Would you set down the data that follows, word for word, without any pictures?

- - -

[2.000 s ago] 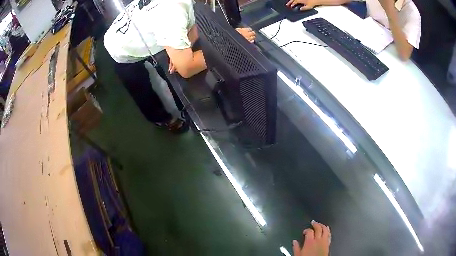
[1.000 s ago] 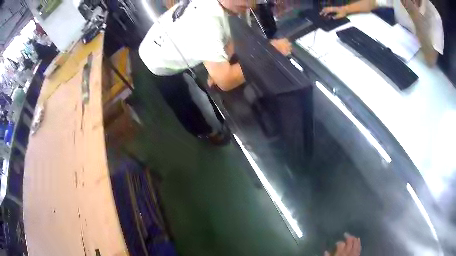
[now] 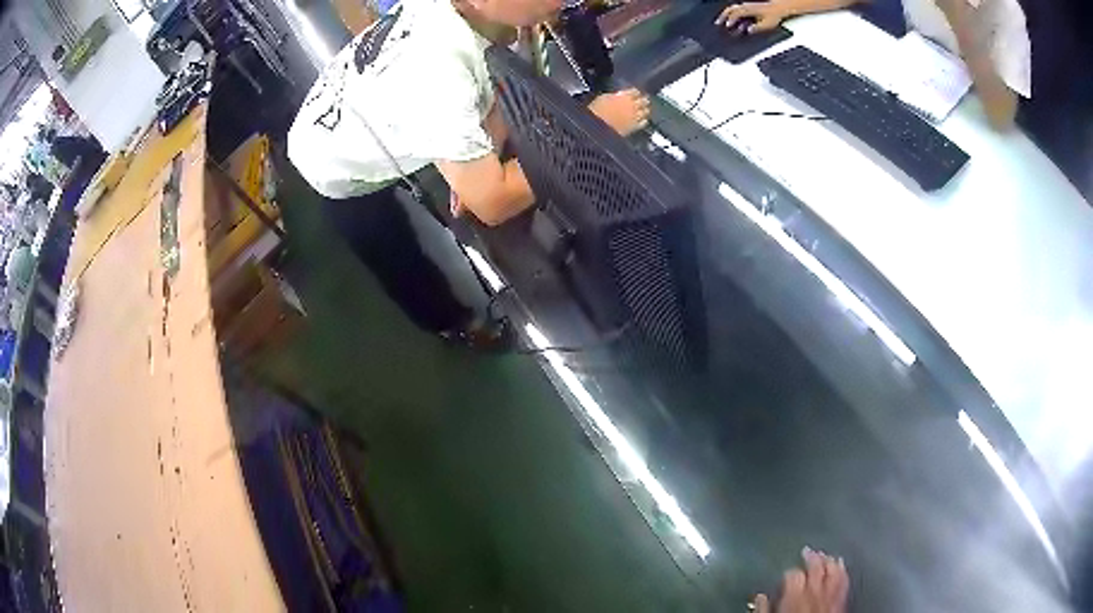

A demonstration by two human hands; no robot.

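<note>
A black monitor point(image 3: 599, 180) stands on the dark glass part of the desk, its vented back and side towards me. My right hand point(image 3: 813, 584) is at the bottom edge, right of centre, over the dark glass, partly cut off. Its fingers are bent a little and apart, and no object shows in it. It does not touch the monitor. My left hand is out of the picture. A black keyboard point(image 3: 863, 117) lies on the white desk surface point(image 3: 959, 252) at the upper right.
A person in a light shirt point(image 3: 396, 108) leans on the desk behind the monitor. Another person's hand point(image 3: 755, 14) rests on a dark mouse at the top, near white papers point(image 3: 929, 72). A long wooden table point(image 3: 120, 419) runs down the left. Dark blue material point(image 3: 312, 515) lies beneath its edge.
The view has swung about and tilted, so the monitor and desk sit further right than two seconds ago. My right hand sits lower and further right in the picture, more cut off.
</note>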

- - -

Answer to the problem —
[2.000 s ago] 
[1.000 s ago] 
[now] 

A demonstration by two human hands; no robot.

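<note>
A black monitor point(image 3: 599, 180) stands on the dark glass part of the desk, its vented back and side towards me. My right hand point(image 3: 813, 584) is at the bottom edge, right of centre, over the dark glass, partly cut off. Its fingers are bent a little and apart, and no object shows in it. It does not touch the monitor. My left hand is out of the picture. A black keyboard point(image 3: 863, 117) lies on the white desk surface point(image 3: 959, 252) at the upper right.
A person in a light shirt point(image 3: 396, 108) leans on the desk behind the monitor. Another person's hand point(image 3: 755, 14) rests on a dark mouse at the top, near white papers point(image 3: 929, 72). A long wooden table point(image 3: 120, 419) runs down the left. Dark blue material point(image 3: 312, 515) lies beneath its edge.
The view has swung about and tilted, so the monitor and desk sit further right than two seconds ago. My right hand sits lower and further right in the picture, more cut off.
</note>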

This output is now complete.